Each line below that holds the word "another" counts once; state the total number of such lines and nothing else.
┄┄┄┄┄┄┄┄┄┄
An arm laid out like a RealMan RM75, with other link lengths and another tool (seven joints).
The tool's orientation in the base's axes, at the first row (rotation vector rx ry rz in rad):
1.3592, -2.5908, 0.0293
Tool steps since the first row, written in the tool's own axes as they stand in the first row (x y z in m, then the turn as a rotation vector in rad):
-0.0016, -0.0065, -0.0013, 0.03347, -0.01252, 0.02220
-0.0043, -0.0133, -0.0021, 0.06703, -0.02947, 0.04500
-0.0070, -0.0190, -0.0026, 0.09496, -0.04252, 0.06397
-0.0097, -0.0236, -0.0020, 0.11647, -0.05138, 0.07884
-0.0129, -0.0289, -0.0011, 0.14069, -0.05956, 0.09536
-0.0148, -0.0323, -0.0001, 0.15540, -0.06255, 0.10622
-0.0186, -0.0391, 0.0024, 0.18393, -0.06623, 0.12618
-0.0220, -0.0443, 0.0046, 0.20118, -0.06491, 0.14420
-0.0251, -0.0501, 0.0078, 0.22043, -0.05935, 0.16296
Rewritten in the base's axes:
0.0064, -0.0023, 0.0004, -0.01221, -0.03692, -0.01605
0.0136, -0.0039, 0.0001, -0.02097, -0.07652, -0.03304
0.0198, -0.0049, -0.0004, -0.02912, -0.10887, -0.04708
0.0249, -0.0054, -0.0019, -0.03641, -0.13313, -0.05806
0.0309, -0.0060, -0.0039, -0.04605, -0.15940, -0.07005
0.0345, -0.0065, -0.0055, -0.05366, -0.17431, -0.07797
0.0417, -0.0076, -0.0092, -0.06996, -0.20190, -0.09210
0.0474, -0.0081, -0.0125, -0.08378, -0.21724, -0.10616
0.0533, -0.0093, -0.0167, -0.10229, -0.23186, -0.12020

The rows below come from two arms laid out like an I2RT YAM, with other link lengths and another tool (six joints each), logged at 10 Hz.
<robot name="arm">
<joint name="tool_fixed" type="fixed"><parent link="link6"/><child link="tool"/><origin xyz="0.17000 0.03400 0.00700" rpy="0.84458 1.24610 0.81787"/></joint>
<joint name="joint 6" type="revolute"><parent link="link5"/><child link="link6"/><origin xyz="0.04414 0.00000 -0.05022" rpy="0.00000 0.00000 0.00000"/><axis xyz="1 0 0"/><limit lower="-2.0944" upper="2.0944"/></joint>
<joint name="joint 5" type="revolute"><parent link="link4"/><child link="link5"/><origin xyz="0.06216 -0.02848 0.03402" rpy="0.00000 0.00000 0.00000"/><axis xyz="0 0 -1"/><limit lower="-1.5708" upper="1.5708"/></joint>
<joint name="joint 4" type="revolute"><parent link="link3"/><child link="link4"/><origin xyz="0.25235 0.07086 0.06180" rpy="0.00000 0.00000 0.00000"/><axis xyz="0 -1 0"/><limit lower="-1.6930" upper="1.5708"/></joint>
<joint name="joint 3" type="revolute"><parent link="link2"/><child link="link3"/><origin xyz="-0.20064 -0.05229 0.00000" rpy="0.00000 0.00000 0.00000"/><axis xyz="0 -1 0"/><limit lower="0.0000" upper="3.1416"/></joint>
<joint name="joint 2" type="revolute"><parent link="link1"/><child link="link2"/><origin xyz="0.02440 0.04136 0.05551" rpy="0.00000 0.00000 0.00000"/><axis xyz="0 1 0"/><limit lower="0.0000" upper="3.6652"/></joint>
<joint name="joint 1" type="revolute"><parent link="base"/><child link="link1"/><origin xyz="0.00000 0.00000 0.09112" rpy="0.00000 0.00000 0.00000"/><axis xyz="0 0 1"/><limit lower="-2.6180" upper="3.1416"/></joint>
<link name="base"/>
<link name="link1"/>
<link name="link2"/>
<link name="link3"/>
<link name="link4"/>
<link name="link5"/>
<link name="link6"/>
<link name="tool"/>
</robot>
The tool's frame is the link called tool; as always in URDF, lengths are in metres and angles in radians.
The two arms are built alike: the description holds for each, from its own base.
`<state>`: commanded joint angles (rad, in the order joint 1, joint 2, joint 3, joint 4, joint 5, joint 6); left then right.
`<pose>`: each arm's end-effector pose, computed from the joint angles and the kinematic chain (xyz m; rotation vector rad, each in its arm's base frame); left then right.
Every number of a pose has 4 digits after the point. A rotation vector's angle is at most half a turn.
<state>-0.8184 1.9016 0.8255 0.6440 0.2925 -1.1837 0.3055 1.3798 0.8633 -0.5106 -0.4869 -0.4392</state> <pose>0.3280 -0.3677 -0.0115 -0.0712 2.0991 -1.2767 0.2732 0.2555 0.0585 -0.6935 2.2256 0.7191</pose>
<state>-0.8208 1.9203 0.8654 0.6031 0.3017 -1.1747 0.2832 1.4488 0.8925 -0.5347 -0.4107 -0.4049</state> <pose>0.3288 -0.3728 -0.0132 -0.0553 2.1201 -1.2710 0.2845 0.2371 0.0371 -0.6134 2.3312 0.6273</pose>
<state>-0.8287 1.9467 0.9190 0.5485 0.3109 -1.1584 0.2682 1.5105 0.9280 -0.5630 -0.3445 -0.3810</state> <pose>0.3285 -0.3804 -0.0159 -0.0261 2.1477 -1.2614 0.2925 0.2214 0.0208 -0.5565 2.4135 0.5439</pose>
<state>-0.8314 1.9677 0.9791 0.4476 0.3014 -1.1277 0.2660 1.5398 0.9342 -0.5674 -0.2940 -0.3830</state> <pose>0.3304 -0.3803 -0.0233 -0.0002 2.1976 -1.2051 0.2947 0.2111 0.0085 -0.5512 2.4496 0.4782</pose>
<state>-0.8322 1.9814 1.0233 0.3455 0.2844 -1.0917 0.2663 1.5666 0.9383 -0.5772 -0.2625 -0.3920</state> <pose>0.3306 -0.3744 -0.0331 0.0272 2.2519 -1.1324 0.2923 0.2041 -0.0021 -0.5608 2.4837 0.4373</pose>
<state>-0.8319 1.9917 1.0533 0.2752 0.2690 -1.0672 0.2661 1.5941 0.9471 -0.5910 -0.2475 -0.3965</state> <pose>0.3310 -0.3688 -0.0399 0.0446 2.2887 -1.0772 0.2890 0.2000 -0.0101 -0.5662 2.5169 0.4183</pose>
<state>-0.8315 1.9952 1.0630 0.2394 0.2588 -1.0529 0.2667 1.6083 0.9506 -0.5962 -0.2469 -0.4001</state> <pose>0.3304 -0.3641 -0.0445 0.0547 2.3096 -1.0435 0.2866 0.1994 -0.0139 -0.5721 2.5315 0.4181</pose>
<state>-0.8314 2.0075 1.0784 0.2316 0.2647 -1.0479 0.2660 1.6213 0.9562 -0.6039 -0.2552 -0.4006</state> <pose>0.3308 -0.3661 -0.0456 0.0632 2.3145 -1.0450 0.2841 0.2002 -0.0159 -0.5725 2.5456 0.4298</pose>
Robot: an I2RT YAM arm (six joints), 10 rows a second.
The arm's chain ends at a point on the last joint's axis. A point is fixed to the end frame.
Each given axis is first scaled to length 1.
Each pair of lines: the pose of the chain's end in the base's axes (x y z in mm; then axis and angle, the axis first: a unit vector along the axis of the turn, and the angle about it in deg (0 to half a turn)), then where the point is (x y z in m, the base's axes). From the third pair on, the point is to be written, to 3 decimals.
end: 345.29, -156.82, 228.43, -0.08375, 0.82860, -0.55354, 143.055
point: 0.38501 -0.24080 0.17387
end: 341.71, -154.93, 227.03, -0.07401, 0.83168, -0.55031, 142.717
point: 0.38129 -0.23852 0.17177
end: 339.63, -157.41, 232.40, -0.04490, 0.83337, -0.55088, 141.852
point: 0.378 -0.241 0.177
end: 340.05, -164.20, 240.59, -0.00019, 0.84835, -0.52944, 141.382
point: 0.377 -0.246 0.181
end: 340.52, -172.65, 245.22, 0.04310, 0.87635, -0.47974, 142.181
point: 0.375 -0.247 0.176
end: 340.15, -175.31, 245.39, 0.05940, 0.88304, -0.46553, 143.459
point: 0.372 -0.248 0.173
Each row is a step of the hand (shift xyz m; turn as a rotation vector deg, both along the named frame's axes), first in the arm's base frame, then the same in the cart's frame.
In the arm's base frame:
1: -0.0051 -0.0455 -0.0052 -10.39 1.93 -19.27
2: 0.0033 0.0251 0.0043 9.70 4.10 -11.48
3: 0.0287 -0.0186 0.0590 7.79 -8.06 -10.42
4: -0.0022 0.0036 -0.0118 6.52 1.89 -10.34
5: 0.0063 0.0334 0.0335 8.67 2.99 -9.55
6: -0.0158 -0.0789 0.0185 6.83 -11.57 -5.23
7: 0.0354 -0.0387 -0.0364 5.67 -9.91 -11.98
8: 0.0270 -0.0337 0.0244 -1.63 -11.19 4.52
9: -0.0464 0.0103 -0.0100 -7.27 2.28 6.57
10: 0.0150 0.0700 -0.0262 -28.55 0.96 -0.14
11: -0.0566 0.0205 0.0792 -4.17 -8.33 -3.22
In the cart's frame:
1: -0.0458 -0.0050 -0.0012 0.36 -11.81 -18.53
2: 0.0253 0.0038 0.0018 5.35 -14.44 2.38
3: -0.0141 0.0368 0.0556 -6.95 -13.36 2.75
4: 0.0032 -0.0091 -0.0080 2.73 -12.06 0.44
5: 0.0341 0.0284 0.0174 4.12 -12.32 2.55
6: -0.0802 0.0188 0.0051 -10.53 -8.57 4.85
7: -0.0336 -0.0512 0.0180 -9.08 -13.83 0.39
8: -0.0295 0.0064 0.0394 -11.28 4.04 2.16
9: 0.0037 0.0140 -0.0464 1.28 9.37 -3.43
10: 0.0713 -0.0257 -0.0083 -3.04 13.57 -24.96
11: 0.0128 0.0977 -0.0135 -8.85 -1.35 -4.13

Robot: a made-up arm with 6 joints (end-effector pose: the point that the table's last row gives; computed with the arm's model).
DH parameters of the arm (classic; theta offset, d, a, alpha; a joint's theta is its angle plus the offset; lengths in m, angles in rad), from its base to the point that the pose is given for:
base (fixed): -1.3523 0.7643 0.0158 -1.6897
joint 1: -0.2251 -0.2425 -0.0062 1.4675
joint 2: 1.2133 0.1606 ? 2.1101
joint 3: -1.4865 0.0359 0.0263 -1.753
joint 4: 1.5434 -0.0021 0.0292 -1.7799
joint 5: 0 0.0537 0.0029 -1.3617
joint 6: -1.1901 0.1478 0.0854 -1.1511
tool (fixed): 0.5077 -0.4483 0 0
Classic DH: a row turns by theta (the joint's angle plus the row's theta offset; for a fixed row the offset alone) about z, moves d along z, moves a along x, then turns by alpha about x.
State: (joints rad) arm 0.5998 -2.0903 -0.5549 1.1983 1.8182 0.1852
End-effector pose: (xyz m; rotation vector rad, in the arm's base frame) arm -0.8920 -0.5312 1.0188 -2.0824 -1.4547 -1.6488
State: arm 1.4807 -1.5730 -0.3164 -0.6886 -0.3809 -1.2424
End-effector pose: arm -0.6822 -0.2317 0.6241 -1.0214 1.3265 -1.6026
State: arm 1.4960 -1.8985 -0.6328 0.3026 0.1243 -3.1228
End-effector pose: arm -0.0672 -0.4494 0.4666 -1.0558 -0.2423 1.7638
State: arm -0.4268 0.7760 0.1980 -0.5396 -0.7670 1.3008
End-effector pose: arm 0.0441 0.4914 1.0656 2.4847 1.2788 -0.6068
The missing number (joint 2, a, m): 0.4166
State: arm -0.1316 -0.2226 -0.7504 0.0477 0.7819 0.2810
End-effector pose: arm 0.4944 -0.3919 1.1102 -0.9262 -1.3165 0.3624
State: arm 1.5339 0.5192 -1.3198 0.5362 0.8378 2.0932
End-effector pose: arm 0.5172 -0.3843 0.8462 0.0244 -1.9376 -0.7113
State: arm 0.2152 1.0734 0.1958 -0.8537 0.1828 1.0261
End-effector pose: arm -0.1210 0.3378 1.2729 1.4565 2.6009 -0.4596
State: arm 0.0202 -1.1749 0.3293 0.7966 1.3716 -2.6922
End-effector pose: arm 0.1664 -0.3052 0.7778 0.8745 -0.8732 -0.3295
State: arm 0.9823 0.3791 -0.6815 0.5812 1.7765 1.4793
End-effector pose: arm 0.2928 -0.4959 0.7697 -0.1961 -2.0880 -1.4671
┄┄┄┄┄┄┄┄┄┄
— Exercise result —
2